Your goal
All of the data is to be printed exactly, though the images must be left off.
┌──
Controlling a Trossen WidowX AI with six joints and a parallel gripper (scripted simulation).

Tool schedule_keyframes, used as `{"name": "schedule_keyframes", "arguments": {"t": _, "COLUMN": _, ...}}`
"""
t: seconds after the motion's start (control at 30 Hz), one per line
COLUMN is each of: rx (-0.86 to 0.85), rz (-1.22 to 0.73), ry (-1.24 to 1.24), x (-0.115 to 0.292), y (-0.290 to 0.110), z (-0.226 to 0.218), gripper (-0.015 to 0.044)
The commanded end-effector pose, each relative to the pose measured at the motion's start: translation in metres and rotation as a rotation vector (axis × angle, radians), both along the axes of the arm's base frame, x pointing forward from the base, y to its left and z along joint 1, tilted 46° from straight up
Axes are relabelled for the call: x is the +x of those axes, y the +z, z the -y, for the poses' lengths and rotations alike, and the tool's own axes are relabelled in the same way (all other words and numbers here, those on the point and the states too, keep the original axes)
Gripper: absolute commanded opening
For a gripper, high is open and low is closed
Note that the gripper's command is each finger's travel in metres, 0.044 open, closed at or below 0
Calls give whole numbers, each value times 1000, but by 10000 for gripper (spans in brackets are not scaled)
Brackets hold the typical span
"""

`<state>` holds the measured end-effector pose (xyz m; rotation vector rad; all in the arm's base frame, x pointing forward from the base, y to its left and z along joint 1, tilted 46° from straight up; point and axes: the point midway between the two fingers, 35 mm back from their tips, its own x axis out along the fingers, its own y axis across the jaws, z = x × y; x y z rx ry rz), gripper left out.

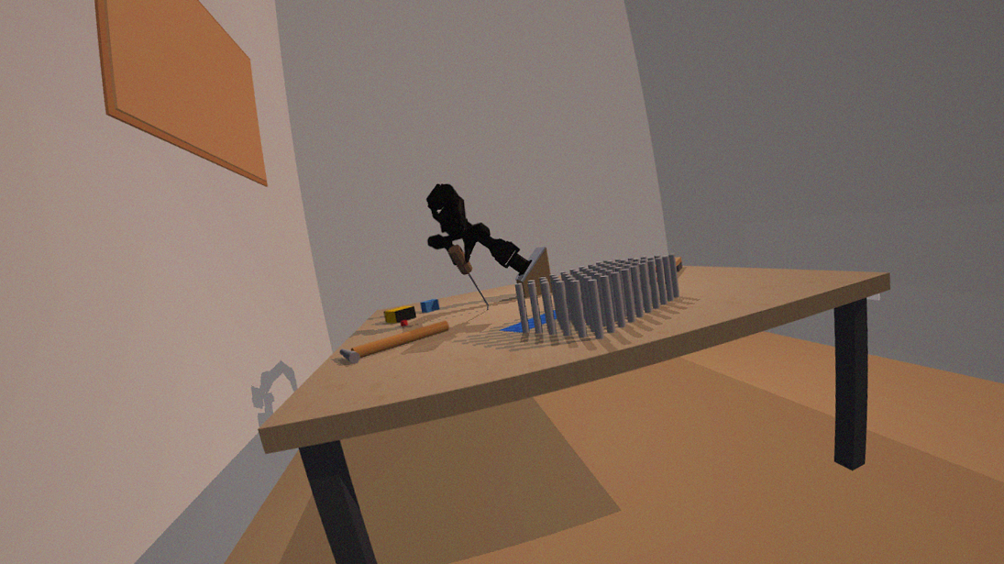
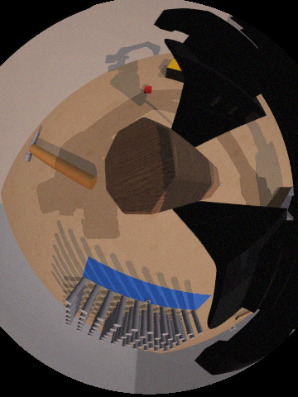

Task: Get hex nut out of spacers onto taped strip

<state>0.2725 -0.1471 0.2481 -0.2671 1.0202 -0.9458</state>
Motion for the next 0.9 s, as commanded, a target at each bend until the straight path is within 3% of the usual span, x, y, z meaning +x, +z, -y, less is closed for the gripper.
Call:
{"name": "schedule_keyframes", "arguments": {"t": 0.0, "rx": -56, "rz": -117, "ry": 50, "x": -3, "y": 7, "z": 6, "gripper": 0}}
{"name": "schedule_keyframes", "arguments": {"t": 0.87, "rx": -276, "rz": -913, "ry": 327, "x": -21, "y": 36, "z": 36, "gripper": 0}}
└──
Reply to the task
Controlling a Trossen WidowX AI with six joints and a parallel gripper (scripted simulation).

Tool schedule_keyframes, used as `{"name": "schedule_keyframes", "arguments": {"t": _, "COLUMN": _, ...}}`
"""
t: seconds after the motion's start (control at 30 Hz), one per line
COLUMN is each of: rx (-0.86 to 0.85), rz (-1.22 to 0.73), ry (-1.24 to 1.24), x (-0.115 to 0.292), y (-0.290 to 0.110), z (-0.226 to 0.218), gripper (-0.015 to 0.044)
The commanded end-effector pose, each relative to the pose measured at the motion's start: translation in metres and rotation as a rotation vector (axis × angle, radians), both along the axes of the arm's base frame, x pointing forward from the base, y to its left and z along joint 1, tilted 46° from straight up
Axes are relabelled for the call: x is the +x of those axes, y the +z, z the -y, for the poses' lengths and rotations alike, and the tool's own axes are relabelled in the same way (all other words and numbers here, those on the point and the states too, keep the original axes)
Gripper: absolute commanded opening
For a gripper, high is open and low is closed
Note that the gripper's command is each finger's travel in metres, 0.044 open, closed at or below 0
Calls give whole numbers, each value times 1000, but by 10000 for gripper (spans in brackets are not scaled)
Brackets hold the typical span
"""

`<state>` holds the measured end-effector pose (xyz m; rotation vector rad; all in the arm's base frame, x pointing forward from the base, y to its left and z along joint 1, tilted 46° from straight up; point and axes: the point midway between the two fingers, 35 mm back from their tips, its own x axis out along the fingers, its own y axis across the jaws, z = x × y; x y z rx ry rz), gripper left out.


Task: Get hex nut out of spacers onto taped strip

<state>0.2725 -0.1471 0.2481 -0.2671 1.0202 -0.9458</state>
Motion for the next 0.9 s, as commanded, a target at each bend until the straight path is within 3% of the usual span, x, y, z meaning +x, +z, -y, less is closed for the gripper.
Call:
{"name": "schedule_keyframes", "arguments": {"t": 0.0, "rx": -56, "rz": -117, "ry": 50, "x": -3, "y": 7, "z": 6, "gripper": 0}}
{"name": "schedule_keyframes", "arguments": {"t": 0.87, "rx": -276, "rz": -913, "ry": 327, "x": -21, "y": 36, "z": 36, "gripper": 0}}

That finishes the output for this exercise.